Scaling Anyscale Ray Workloads on AKS
This post focuses on running Anyscale's managed Ray service on AKS, using the Anyscale Runtime (formerly RayTurbo) for an optimized Ray experience. For open-source Ray on AKS, see our Ray on AKS overview.
Ray is an open-source distributed compute framework for scaling Python and AI workloads from a laptop to clusters with thousands of nodes. Anyscale provides a managed ML/AI platform and an optimized Ray runtime with better scalability, observability, and operability than running open-source KubeRay—including intelligent autoscaling, enhanced monitoring, and fault-tolerant training.

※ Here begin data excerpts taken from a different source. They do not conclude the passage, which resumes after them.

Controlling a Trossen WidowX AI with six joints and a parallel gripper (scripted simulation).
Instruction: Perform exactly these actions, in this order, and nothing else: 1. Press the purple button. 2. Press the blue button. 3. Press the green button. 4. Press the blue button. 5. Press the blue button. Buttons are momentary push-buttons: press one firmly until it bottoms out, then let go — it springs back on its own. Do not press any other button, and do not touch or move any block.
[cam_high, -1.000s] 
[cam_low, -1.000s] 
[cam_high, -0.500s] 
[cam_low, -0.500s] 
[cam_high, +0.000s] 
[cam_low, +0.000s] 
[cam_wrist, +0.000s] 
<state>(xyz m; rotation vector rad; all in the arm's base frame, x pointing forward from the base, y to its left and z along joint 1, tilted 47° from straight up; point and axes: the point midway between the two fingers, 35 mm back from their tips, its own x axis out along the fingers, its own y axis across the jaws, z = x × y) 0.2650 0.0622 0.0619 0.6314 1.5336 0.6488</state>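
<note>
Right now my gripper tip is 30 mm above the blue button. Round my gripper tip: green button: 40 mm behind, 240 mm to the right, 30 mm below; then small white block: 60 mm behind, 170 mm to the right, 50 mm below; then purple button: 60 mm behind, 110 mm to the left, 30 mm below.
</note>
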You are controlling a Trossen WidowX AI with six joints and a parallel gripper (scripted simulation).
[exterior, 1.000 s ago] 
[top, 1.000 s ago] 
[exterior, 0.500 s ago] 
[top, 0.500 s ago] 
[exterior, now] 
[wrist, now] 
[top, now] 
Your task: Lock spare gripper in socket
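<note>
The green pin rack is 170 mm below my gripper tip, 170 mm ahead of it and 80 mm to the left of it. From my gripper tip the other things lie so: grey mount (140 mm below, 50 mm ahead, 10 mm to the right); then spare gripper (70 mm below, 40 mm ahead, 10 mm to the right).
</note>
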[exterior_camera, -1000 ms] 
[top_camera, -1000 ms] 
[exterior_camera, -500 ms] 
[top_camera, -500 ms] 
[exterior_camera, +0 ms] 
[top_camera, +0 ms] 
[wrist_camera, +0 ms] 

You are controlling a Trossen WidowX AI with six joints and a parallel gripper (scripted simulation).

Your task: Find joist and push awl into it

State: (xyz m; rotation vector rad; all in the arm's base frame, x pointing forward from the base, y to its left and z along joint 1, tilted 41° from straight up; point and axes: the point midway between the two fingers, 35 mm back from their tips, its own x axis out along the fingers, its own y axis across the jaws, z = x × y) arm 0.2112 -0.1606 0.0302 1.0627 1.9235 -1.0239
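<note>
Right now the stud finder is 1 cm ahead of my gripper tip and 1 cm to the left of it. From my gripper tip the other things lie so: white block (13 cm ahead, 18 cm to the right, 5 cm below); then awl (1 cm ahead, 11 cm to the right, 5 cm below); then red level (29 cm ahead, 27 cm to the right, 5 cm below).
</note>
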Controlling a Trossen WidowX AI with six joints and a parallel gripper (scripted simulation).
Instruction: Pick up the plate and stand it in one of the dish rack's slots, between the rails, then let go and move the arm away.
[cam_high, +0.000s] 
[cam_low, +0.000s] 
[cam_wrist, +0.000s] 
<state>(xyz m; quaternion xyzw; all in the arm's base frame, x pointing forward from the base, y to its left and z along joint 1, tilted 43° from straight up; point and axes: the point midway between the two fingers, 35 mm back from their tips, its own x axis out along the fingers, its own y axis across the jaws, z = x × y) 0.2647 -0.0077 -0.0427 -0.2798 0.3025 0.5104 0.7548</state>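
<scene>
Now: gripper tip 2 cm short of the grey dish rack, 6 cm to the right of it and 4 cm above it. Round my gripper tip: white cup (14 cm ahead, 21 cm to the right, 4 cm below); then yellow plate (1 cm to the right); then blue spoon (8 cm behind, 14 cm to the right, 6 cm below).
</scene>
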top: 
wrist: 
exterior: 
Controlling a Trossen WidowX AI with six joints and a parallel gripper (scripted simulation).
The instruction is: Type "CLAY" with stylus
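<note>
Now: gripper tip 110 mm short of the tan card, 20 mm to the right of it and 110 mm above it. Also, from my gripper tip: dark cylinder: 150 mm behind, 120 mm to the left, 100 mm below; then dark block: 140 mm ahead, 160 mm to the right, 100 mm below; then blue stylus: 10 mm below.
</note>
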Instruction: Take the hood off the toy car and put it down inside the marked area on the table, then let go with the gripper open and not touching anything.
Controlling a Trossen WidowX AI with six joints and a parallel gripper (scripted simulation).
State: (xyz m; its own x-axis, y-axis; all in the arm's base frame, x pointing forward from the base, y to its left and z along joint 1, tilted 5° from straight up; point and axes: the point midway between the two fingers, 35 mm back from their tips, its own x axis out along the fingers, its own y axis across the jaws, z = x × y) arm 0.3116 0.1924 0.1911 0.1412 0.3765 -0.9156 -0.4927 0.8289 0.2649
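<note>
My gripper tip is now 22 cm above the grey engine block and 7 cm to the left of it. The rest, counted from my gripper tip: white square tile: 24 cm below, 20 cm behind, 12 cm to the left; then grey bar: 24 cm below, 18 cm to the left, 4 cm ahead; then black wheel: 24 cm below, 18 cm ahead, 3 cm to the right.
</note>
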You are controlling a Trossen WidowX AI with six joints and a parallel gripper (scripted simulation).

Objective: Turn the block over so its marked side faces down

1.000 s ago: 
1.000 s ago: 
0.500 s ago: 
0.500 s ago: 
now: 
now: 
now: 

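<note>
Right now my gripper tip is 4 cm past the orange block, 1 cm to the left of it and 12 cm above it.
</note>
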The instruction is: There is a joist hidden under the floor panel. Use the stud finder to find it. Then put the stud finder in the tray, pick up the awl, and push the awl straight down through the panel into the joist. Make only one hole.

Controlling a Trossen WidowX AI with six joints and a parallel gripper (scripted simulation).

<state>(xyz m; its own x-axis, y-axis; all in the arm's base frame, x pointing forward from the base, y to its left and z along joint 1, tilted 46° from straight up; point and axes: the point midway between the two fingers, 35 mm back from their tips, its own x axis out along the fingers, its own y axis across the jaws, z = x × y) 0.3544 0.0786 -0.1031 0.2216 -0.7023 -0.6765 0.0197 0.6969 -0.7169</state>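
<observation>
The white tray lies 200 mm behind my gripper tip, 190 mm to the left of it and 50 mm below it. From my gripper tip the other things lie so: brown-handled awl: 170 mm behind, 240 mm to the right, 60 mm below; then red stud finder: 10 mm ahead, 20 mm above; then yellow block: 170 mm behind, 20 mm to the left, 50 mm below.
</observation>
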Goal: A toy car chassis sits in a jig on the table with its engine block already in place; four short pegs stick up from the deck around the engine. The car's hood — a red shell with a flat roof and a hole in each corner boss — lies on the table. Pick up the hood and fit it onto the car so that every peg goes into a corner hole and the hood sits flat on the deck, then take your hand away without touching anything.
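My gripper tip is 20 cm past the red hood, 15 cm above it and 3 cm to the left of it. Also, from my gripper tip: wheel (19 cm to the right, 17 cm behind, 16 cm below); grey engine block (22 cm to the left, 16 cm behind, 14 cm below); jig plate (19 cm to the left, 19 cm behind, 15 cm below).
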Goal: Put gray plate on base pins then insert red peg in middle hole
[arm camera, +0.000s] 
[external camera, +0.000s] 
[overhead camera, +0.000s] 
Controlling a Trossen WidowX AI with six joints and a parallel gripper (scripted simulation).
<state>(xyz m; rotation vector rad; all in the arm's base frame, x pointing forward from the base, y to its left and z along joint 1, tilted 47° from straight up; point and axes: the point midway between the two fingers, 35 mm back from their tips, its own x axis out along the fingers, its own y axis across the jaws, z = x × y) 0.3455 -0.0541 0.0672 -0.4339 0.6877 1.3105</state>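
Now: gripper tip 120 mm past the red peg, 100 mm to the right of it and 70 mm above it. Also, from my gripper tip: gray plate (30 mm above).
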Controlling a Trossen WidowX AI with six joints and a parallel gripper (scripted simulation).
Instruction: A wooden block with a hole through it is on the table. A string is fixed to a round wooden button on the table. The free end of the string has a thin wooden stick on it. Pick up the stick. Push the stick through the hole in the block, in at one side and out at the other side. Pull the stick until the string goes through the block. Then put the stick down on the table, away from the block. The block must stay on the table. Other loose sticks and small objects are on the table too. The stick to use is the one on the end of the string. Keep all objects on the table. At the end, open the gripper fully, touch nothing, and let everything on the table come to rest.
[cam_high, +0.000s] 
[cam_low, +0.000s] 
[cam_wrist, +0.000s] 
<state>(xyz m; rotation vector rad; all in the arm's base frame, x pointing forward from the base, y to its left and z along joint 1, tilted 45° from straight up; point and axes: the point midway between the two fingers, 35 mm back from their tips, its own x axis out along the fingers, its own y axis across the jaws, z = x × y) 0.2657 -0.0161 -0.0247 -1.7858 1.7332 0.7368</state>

As part of Microsoft and Anyscale's strategic collaboration to deliver distributed AI/ML Azure-native computing at scale, we've been working closely with Anyscale to enhance the production-readiness of Ray workloads on Azure Kubernetes Service (AKS) in three critical areas:
- Elastic scalability through multi-cluster multi-region capacity aggregation
- Data persistence with unified storage across ML/AI development and operation lifecycle
- Operational simplicity through automated credential management with service principal
Whether you're fine-tuning models with DeepSpeed or LLaMA-Factory or deploying inference endpoints for LLMs ranging from small to large-scale reasoning models, Anyscale on AKS delivers a production-grade ML/AI platform that scales with your needs.